╭─ Exercise materials
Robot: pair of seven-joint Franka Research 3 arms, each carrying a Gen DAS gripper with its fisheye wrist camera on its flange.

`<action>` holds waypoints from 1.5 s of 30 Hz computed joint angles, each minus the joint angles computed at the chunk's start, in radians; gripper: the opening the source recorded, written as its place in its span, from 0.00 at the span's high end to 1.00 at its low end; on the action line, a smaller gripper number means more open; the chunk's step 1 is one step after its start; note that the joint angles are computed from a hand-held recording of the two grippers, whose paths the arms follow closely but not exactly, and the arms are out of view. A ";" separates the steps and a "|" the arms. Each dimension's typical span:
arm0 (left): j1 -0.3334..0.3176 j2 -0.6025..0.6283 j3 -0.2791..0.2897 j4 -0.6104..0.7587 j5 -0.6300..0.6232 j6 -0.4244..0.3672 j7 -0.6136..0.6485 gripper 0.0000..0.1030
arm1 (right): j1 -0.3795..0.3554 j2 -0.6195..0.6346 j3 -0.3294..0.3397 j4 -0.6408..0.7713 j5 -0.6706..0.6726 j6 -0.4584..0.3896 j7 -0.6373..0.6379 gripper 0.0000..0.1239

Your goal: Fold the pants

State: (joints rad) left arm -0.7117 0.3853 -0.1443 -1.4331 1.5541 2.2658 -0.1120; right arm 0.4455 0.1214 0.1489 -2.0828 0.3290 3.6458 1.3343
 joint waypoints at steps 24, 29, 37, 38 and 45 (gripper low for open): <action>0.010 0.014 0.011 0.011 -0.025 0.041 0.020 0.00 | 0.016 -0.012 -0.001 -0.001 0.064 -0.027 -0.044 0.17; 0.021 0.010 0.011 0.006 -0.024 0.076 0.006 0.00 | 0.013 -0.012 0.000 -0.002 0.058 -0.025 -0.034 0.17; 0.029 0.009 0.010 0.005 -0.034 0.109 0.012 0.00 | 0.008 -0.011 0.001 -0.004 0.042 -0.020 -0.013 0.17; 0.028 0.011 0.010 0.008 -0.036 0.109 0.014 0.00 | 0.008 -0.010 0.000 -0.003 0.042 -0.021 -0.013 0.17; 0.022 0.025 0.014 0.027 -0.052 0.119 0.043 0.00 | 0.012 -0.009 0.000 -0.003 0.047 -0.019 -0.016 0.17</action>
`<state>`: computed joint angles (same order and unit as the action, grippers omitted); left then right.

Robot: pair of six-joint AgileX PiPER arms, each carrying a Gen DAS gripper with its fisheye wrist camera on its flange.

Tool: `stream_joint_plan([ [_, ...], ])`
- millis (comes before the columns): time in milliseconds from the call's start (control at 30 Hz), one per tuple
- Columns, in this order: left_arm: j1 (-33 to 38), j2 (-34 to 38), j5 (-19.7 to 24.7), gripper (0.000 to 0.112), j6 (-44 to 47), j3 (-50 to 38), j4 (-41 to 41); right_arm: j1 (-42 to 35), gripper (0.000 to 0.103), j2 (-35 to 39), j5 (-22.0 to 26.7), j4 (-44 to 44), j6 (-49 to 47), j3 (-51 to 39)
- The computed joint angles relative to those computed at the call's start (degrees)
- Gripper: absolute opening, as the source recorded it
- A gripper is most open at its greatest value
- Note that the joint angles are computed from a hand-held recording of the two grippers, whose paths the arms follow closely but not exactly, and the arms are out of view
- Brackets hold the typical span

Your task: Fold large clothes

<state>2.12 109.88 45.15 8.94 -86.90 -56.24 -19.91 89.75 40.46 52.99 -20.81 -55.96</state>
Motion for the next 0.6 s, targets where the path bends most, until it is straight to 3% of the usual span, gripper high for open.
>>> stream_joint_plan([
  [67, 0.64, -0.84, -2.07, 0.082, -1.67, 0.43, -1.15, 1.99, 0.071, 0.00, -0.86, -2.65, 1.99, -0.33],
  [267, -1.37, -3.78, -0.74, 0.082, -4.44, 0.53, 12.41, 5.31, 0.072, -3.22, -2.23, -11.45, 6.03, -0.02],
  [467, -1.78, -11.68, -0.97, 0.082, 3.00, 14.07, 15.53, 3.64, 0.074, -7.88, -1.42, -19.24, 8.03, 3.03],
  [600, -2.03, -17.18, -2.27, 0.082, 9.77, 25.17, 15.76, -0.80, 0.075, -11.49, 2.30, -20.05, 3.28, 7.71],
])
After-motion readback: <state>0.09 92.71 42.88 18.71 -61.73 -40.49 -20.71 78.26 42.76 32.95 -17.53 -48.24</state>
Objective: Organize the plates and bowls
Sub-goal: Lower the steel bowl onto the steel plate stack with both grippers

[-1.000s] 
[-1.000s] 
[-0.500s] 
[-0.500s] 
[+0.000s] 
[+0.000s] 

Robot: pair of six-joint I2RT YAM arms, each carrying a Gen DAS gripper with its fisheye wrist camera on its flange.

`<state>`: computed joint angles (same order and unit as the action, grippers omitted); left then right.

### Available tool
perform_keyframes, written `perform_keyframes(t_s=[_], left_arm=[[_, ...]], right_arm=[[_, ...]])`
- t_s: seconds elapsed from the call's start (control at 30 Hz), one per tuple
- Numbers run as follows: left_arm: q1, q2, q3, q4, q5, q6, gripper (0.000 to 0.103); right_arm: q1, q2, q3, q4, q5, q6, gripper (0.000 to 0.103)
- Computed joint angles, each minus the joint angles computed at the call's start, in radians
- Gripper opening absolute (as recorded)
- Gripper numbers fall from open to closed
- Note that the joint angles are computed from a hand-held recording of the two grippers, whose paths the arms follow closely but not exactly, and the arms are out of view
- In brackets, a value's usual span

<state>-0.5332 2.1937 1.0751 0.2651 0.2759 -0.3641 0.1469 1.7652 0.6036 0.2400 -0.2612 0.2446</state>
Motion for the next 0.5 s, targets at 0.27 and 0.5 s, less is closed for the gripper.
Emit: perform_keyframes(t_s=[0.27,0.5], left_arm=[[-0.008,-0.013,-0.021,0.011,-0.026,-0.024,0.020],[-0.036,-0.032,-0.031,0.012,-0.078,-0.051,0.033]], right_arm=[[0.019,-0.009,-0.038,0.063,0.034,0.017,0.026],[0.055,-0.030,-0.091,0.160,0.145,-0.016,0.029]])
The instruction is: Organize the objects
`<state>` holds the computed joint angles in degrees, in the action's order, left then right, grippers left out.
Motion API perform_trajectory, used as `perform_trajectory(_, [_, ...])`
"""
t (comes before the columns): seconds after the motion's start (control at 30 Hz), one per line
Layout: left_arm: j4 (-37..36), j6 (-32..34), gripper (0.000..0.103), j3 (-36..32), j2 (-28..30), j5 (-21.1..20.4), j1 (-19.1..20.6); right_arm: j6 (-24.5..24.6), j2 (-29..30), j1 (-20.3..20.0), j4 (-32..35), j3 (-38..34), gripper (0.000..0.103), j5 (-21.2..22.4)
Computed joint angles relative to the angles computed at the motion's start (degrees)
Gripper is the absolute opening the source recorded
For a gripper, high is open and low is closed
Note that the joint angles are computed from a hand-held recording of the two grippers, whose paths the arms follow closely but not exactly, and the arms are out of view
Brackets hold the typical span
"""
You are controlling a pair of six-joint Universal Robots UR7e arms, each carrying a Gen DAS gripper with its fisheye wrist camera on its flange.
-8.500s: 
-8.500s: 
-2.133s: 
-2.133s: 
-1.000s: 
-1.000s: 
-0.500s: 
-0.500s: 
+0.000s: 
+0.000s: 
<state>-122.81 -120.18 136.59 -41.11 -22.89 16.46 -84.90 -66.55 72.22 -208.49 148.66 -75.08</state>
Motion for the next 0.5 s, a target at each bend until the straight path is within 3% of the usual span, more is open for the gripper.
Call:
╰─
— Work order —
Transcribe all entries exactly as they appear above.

— Exercise response —
Robot: pair of seven-joint Franka Research 3 arms, each carrying a Gen DAS gripper with its fisheye wrist camera on its flange.

`<action>` holds waypoints from 1.5 s of 30 Hz computed joint angles, each minus the joint angles computed at the chunk's start, in radians; gripper: the opening the source recorded, written as its place in its span, from 0.00 at the span's high end to 1.00 at its low end; on the action line, a smaller gripper number means more open; the chunk's step 1 is one step after its start; note that the joint angles are computed from a hand-held recording of the two grippers, whose paths the arms follow closely but not exactly, and the arms are out of view. A ";" separates the steps and a "|" the arms. Each dimension's typical span:
arm0 (left): j1 -0.3334..0.3176 j2 -0.6025..0.6283 j3 -0.2791..0.2897 j4 -0.6104..0.7587 j5 -0.6300..0.6232 j6 -0.4244..0.3672 j7 -0.6136..0.6485 gripper 0.0000..0.1030
arm1 (right): j1 -0.3795..0.3554 j2 -0.6195..0.6346 j3 -0.3294..0.3397 j4 -0.6408..0.7713 j5 -0.6706..0.6726 j6 -0.4584..0.3896 j7 -0.6373..0.6379 gripper 0.0000..0.1239

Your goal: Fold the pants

State: (joints rad) left arm -0.7117 0.3853 -0.1443 -1.4331 1.5541 2.2658 -0.1120; right arm 0.4455 0.1214 0.1489 -2.0828 0.3290 3.6458 1.3343
 joint waypoints at steps 24, 29, 37, 38 and 45 (gripper low for open): <action>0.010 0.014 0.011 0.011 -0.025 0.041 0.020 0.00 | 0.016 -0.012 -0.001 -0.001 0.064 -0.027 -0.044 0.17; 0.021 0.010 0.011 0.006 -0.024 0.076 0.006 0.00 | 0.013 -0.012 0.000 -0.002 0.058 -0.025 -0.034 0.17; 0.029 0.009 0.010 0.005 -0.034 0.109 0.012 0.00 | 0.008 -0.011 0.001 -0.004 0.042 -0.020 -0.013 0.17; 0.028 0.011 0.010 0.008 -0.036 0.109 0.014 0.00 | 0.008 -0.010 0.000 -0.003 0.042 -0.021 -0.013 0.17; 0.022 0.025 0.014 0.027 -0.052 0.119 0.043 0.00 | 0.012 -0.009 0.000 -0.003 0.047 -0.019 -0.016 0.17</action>
`<state>`: computed joint angles (same order and unit as the action, grippers omitted); left then right.

Robot: pair of six-joint AgileX PiPER arms, each carrying a Gen DAS gripper with its fisheye wrist camera on its flange.

Tool: `stream_joint_plan([ [_, ...], ])`
- millis (comes before the columns): time in milliseconds from the call's start (control at 30 Hz), one per tuple
- Columns, in this order: left_arm: j1 (-33 to 38), j2 (-34 to 38), j5 (-19.7 to 24.7), gripper (0.000 to 0.112), j6 (-44 to 47), j3 (-50 to 38), j4 (-41 to 41); right_arm: j1 (-42 to 35), gripper (0.000 to 0.103), j2 (-35 to 39), j5 (-22.0 to 26.7), j4 (-44 to 44), j6 (-49 to 47), j3 (-51 to 39)
- The computed joint angles relative to those computed at the call's start (degrees)
- Gripper: absolute opening, as the source recorded it
- A gripper is most open at its greatest value
- Note that the joint angles are computed from a hand-held recording of the two grippers, whose paths the arms follow closely but not exactly, and the arms are out of view
- Brackets hold the typical span

Your task: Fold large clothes

<state>2.12 109.88 45.15 8.94 -86.90 -56.24 -19.91 89.75 40.46 52.99 -20.81 -55.96</state>
Motion for the next 0.6 s, targets where the path bends most, until it is straight to 3% of the usual span, gripper high for open.
>>> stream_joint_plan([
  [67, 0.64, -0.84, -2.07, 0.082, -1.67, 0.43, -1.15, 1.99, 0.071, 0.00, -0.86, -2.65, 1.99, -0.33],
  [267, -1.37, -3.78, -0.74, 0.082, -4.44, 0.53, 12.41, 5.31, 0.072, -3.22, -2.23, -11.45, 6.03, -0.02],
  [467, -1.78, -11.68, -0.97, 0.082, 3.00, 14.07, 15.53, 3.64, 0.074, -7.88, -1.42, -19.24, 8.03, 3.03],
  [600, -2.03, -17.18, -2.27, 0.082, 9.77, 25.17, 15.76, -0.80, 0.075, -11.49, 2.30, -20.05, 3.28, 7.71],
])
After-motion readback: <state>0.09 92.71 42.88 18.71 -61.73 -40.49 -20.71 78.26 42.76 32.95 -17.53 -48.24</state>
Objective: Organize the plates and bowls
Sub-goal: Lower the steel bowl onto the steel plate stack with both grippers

[-1.000s] 
[-1.000s] 
[-0.500s] 
[-0.500s] 
[+0.000s] 
[+0.000s] 

Robot: pair of six-joint I2RT YAM arms, each carrying a Gen DAS gripper with its fisheye wrist camera on its flange.

`<state>`: computed joint angles (same order and unit as the action, grippers omitted); left then right.

### Available tool
perform_keyframes, written `perform_keyframes(t_s=[_], left_arm=[[_, ...]], right_arm=[[_, ...]])`
- t_s: seconds elapsed from the call's start (control at 30 Hz), one per tuple
- Numbers run as follows: left_arm: q1, q2, q3, q4, q5, q6, gripper (0.000 to 0.103); right_arm: q1, q2, q3, q4, q5, q6, gripper (0.000 to 0.103)
- Computed joint angles, each minus the joint angles computed at the call's start, in radians
- Gripper opening absolute (as recorded)
- Gripper numbers fall from open to closed
- Note that the joint angles are computed from a hand-held recording of the two grippers, whose paths the arms follow closely but not exactly, and the arms are out of view
- In brackets, a value's usual span

<state>-0.5332 2.1937 1.0751 0.2651 0.2759 -0.3641 0.1469 1.7652 0.6036 0.2400 -0.2612 0.2446</state>
Motion for the next 0.5 s, targets at 0.27 and 0.5 s, less is closed for the gripper.
Emit: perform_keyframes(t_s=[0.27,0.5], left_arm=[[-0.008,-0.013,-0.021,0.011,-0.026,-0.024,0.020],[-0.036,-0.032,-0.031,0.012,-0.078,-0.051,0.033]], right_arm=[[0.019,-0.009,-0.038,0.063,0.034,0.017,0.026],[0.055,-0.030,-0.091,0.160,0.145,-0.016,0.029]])
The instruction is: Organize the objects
`<state>` holds the computed joint angles in degrees, in the action's order, left then right, grippers left out.
Motion API perform_trajectory, used as `perform_trajectory(_, [_, ...])`
"""
t (comes before the columns): seconds after the motion's start (control at 30 Hz), one per line
Layout: left_arm: j4 (-37..36), j6 (-32..34), gripper (0.000..0.103), j3 (-36..32), j2 (-28..30), j5 (-21.1..20.4), j1 (-19.1..20.6); right_arm: j6 (-24.5..24.6), j2 (-29..30), j1 (-20.3..20.0), j4 (-32..35), j3 (-38..34), gripper (0.000..0.103), j5 (-21.2..22.4)
Computed joint angles relative to the angles computed at the motion's start (degrees)
Gripper is the absolute opening the source recorded
For a gripper, high is open and low is closed
Note that the joint angles are computed from a hand-held recording of the two grippers, whose paths the arms follow closely but not exactly, and the arms are out of view
Brackets hold the typical span
"""
You are controlling a pair of six-joint Universal Robots UR7e arms, each carrying a Gen DAS gripper with its fisheye wrist camera on its flange.
-8.500s: 
-8.500s: 
-2.133s: 
-2.133s: 
-1.000s: 
-1.000s: 
-0.500s: 
-0.500s: 
+0.000s: 
+0.000s: 
<state>-122.81 -120.18 136.59 -41.11 -22.89 16.46 -84.90 -66.55 72.22 -208.49 148.66 -75.08</state>
Motion for the next 0.5 s, a target at each bend until the straight path is within 3% of the usual span, more is open for the gripper.
Call:

The output has been given in full.